**Required work**
If a line in the listing below contains the word "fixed", count it, then please give only the number of such lines.

::: Recorded information

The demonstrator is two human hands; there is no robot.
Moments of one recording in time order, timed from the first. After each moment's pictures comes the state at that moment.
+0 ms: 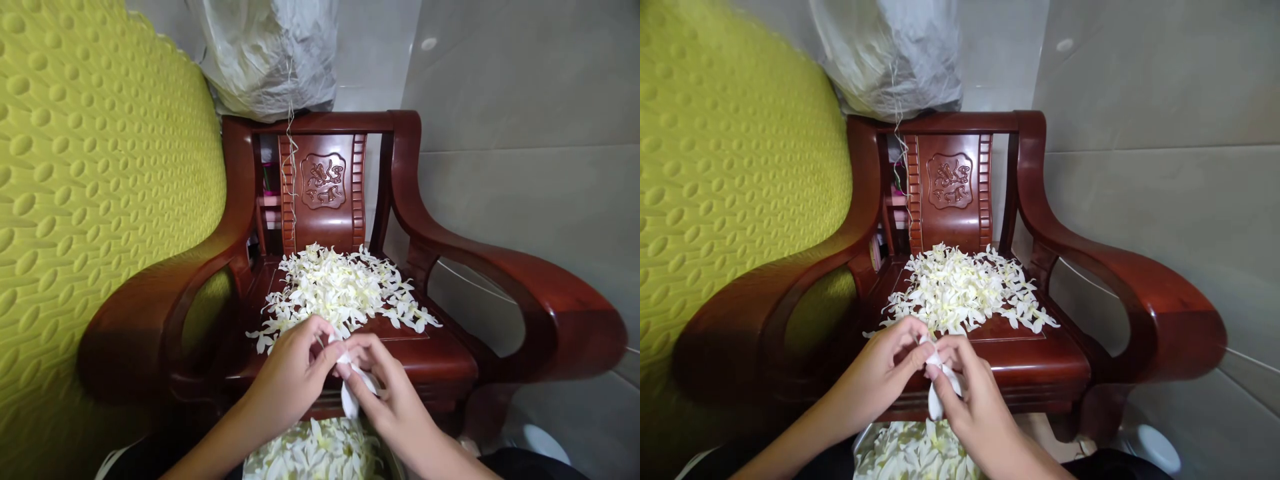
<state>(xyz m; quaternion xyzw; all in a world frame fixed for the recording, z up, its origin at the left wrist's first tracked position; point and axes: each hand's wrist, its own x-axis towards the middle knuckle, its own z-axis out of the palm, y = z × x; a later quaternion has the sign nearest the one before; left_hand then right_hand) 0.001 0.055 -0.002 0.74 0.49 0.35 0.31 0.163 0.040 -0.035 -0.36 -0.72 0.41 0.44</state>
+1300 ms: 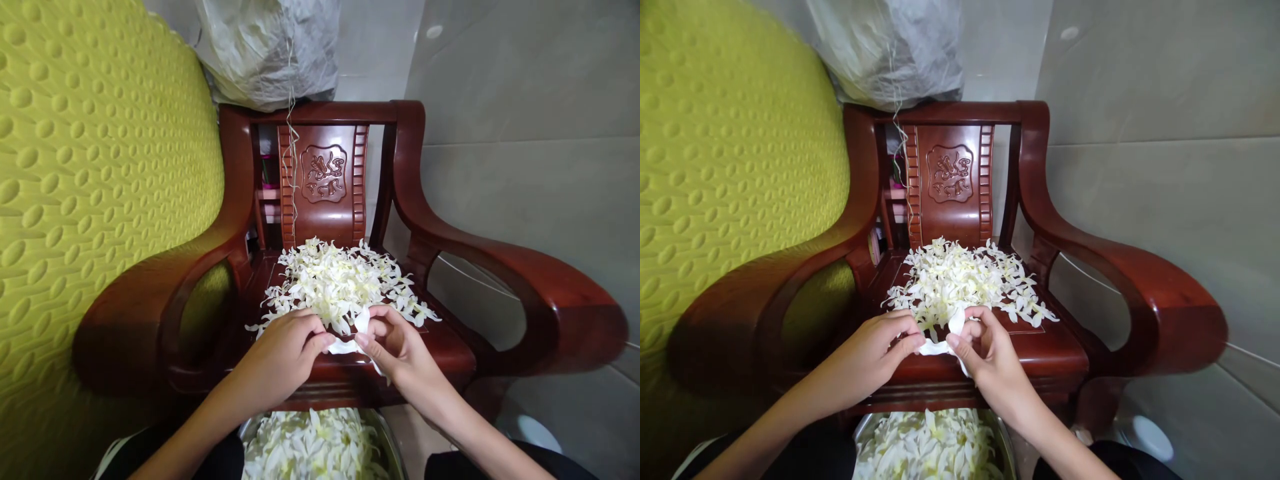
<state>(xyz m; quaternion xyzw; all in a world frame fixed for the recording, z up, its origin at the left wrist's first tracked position) -0.012 0.059 0.019 0.80 0.50 0.23 0.25 0.180 0.067 -0.030 -0.38 -0.57 0.55 0.48</state>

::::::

**Task answer**
2